It didn’t take the recent release of the fourth National Climate Assessment or the Intergovernmental Panel on Climate Change’s latest report to alert us to the not-so-slowly unfolding ecological and economic catastrophe that is anthropogenic climate change. I’ve witnessed these impacts firsthand through my climate change tours in our national parks. Anyone observing the world and following the science with even a shred of intellectual honesty has long known the dangers that a rapidly warming world presents to modern civilization, and supporting ecosystems, around the world. It has become even clearer that the transition to a climate-resilient, low-carbon economy is a moral imperative.
Recent enthusiasm behind the concept of a Green New Deal, a massive legislative effort to create clean energy jobs, modernize the electric grid, decarbonize the transportation sector, and transition to renewable energy sources, stems largely from dissatisfaction with the federal government’s response to the climate crisis, especially during the Trump era. In addition to his withdrawal from the Paris Agreement and rollback of keystone protections for clean air and water, President Trump has spent an inordinate amount of time and money propping up shrinking fossil fuel industries at the expense of good-paying jobs in clean energy. He has been a singularly damaging figure, standing in the way of responsible environmental stewardship and improved public health.
But bad environmental policy did not start in 2016. Congress has long been an impediment to a proactive approach, and the Republican Party’s hostility to even the most marginal action to reduce emissions is both irresponsible and dangerous. However, the new Democratic House majority is in a strengthened position to stop the current backsliding on environmental protection and clean air regulation.
It is my hope that the recent dire reports of coming climate impact help galvanize the energy needed to achieve a sweeping, economy-wide policy solution: namely, pricing carbon.
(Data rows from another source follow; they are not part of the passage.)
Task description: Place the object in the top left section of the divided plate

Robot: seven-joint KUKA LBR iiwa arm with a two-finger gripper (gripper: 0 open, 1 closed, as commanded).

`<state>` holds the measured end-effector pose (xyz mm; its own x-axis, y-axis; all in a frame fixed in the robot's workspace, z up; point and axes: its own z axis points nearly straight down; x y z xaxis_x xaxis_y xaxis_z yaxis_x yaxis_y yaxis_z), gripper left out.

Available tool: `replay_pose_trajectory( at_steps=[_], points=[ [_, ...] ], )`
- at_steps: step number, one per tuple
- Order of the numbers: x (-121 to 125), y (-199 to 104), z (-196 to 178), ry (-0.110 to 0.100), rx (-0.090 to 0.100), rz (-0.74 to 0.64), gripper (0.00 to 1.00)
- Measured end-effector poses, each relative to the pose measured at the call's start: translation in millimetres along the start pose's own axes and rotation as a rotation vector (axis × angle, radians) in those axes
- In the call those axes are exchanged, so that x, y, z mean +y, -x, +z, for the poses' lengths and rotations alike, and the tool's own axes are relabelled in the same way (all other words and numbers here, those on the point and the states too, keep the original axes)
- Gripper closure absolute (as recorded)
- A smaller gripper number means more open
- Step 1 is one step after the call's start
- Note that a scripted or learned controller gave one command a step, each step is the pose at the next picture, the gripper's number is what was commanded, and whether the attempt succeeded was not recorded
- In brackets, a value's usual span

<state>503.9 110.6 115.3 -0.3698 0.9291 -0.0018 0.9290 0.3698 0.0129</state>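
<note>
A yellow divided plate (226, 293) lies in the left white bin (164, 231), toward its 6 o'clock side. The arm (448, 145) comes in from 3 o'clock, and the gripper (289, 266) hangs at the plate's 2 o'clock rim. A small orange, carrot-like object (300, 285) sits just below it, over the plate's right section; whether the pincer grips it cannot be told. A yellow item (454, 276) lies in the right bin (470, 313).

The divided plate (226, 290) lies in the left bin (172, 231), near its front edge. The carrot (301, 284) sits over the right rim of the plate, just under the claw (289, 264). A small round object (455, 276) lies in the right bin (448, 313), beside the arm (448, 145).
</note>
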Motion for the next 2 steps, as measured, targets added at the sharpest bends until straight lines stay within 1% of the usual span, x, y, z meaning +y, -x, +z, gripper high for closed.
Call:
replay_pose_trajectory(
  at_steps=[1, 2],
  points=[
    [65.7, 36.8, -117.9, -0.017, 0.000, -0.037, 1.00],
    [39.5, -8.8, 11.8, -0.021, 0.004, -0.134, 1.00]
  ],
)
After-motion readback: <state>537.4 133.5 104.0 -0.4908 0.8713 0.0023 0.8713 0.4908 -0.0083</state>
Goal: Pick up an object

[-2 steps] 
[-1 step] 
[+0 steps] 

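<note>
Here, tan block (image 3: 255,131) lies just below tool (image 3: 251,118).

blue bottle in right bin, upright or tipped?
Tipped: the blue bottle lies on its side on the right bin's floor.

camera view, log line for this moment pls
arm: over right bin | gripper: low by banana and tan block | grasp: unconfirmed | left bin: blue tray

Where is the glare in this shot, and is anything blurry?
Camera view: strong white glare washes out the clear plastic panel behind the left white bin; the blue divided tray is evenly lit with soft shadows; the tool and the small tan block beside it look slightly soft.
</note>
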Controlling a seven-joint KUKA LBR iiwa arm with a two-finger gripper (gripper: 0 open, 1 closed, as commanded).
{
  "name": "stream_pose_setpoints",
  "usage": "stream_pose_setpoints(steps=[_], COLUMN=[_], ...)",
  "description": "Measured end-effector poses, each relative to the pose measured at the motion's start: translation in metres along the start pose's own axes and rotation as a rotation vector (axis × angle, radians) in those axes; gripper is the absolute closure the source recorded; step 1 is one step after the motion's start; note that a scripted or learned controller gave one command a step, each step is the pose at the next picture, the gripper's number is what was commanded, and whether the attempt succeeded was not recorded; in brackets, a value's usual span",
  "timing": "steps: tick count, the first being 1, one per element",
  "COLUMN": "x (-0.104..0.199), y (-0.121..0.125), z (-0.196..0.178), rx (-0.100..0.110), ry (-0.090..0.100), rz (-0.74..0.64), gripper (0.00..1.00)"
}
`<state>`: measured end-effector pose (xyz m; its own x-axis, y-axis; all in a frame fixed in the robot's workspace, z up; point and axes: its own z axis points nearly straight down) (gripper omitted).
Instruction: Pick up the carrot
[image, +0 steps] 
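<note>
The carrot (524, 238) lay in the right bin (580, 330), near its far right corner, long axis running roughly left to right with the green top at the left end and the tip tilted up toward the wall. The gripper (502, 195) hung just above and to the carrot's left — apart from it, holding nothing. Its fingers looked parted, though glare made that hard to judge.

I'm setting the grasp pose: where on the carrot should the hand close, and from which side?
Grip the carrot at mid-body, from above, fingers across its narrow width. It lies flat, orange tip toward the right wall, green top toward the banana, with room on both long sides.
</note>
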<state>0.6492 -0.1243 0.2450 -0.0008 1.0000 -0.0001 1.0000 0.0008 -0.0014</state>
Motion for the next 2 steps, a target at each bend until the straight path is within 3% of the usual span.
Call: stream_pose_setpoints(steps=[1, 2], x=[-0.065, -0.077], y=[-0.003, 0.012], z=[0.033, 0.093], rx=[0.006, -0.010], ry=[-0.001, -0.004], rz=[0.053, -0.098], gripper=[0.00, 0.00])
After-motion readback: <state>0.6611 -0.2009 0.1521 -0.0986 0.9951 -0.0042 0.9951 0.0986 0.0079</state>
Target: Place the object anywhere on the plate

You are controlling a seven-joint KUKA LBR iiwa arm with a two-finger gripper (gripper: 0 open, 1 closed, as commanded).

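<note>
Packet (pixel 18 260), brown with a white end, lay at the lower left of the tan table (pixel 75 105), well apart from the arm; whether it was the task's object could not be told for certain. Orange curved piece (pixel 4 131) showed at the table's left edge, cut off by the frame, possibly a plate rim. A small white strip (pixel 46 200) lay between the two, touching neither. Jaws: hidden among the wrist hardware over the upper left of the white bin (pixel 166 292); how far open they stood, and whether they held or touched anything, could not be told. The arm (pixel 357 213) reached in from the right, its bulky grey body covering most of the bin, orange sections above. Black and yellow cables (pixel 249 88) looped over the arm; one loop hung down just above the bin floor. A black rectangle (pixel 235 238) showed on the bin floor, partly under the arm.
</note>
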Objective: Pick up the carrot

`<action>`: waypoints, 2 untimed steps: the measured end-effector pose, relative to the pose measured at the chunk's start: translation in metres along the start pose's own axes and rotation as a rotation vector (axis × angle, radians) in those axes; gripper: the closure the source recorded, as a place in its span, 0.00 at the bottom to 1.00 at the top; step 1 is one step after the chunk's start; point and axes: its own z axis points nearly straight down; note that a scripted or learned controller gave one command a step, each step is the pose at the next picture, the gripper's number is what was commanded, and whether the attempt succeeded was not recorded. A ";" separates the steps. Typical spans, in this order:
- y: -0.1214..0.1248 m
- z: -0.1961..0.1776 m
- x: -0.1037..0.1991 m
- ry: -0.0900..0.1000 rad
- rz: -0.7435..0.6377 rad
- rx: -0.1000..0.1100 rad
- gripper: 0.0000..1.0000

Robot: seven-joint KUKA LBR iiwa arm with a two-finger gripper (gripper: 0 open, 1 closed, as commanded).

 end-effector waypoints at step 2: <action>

Taking a free market approach to emissions reductions, and supplying regulatory certainty by putting a price on carbon pollution that reflects its social cost, is the most effective way to deal with greenhouse gasses across the economy. It lets firms find the emissions solutions right for them. Perhaps more importantly, a carbon price makes the costs of climate change more real and more relevant, which will undoubtedly inform consumer choice and inspire behavioral change from the world’s largest emitters. If consumers start making purchasing decisions based upon the global impacts of those purchases, we’ll see the economy reform much more quickly than through regulation.
Luckily, pricing carbon isn’t the only solution on the table.
As we continue to produce greenhouse gases at an unsustainable pace, the likelihood that we will need to rely on technology to help dig us out of this mess increases. Through its annual appropriations, Congress, frequently in a bipartisan fashion, has provided substantial funding for crucial R&D programs within the Department of Energy. These include the energy efficiency and renewable energy office and ARPA-E, the energy equivalent of the Pentagon’s advanced innovation incubator that spawned, among other things, the internet.
More focus on fostering innovation is needed, and the public sector is best positioned to make the investments necessary to get that done. With government support, private companies have led the way on innovations like direct air carbon capture, grid efficiency, and clean power generation to great effect. U.S. emissions have successfully decoupled from GDP growth, thanks in large part to a reduction in power consumption despite an increase in the number of users.
Perhaps more than any other potential innovation, improved energy storage can revolutionize our approach to climate change. Battery technology has only improved at the margins for nearly a generation, but significantly improved storage can open the door to massively scaling up of variable power generation sources like wind and solar, make electrification of the transportation sector more viable, and provide the energy reliability that proponents of fossil generation claim only resources like coal can provide.
One of our most important assets in the fight against climate change is our ability to attack the problem from multiple angles at once, and improved technology is an important piece of the puzzle.
It should be abundantly clear that we are well past the time for equivocation and inaction on climate change. 2018 was an abject failure in both policy to address the climate crisis and in real-world emissions reductions to combat it, both in the United States and globally. We cannot afford another year like that. Behavior change, perhaps spurred by a price on carbon, is the ultimate goal and the long-term solution, but technological advancements, funded by Congress and overseen by scientists and inventors in the federal government, can give us more time to take the steps needed to curb emissions in the direction of a low carbon, high-growth economy.